Water solubility in nominally anhydrous minerals in a silica-rich system at the top lower mantle

Although aluminous stishovite plays an important role in water transport and storage in the lower mantle, its water capacity in the top lower mantle is still poorly constrained. Here, we systematically investigated the water solubility in aluminous stishovite coexisting with bridgmanite, periclase, calcium ferrite-type phase, etc., in the presence of hydrous melts in a silica-rich MgO–Al₂O₃–SiO₂–H₂O system at pressures of 23–32 GPa and temperatures of 1600–2100 K using tungsten carbide anvils in a Walker-type large-volume press.
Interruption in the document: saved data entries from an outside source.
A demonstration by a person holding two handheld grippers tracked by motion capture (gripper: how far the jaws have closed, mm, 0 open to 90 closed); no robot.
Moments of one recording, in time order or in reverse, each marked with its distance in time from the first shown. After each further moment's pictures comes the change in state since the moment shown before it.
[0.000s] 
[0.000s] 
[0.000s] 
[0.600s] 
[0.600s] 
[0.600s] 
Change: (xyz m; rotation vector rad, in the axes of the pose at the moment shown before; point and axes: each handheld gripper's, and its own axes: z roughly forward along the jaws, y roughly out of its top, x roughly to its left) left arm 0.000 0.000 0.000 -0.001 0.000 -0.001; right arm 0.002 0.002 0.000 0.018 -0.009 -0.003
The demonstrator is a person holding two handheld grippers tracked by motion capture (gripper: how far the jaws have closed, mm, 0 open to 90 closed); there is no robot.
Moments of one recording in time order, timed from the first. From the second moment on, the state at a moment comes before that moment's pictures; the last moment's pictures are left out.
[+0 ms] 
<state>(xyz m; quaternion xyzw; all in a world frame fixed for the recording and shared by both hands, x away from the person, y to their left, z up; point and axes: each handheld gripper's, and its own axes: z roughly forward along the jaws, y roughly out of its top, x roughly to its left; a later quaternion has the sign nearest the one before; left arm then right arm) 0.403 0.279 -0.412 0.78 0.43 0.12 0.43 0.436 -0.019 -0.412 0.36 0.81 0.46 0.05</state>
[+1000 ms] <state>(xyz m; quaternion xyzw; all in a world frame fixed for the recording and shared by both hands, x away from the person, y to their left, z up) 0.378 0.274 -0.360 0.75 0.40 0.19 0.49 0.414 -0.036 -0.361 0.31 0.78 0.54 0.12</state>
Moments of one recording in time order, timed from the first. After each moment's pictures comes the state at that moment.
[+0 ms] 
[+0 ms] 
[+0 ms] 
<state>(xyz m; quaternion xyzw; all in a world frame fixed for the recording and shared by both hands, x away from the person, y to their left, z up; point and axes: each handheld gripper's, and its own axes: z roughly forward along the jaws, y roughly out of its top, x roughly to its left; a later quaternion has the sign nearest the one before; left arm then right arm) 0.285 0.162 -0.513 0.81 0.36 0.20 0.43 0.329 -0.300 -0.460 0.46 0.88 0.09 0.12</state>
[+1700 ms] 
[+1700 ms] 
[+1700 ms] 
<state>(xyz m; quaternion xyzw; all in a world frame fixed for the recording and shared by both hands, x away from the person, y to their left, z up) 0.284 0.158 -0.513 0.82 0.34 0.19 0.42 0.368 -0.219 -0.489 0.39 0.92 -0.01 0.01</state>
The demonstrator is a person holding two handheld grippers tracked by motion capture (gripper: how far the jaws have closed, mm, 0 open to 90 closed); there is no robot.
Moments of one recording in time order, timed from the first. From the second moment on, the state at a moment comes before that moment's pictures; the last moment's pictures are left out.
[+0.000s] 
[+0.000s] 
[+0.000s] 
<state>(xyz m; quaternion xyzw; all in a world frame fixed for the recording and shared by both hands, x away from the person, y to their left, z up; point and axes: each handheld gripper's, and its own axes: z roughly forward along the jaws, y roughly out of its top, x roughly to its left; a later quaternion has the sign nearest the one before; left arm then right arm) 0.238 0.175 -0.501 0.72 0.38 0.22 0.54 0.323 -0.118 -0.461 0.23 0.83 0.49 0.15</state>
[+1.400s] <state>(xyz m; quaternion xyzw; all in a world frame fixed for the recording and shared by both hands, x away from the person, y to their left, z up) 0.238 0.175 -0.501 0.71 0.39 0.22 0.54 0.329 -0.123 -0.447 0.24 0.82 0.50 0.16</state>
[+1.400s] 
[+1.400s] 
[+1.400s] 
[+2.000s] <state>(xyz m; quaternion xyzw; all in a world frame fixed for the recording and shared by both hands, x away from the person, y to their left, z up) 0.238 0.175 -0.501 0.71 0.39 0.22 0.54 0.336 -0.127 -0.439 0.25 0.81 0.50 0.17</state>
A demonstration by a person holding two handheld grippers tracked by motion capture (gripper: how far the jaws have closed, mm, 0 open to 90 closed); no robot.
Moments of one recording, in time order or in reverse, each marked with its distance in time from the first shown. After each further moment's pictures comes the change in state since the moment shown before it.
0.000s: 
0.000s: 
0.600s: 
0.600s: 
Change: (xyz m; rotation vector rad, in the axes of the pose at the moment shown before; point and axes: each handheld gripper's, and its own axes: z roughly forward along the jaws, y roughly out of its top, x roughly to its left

Aluminous stishovite can accommodate significant amounts of water up to ∼3611 ppm wt., while the coexisting nominally anhydrous minerals have a very limited water storage capacity and are nearly dry. The water solubility in stishovite increases almost linearly from ∼296 to ∼3611 ppm wt. H₂O with increasing Al₂O₃ content from ∼0.3 to 3.0 wt. %. Our study further suggests that aluminous stishovite is a dominant phase for water transport and storage in a subducted oceanic crust at depths of 660–850 km, while the top peridotitic or pyrolitic lower mantle is nearly dry at least up to 850 km owing to the dry major phases of bridgmanite and periclase. The high water storage capacity of aluminous stishovite may prevent the occurrence of partial melting caused by the release of water from subducted slabs at the top of the lower mantle. The presence of hydrous aluminous stishovite may provide a plausible explanation for the high conductivity anomalies occasionally observed in some subducted slabs in the top lower mantle.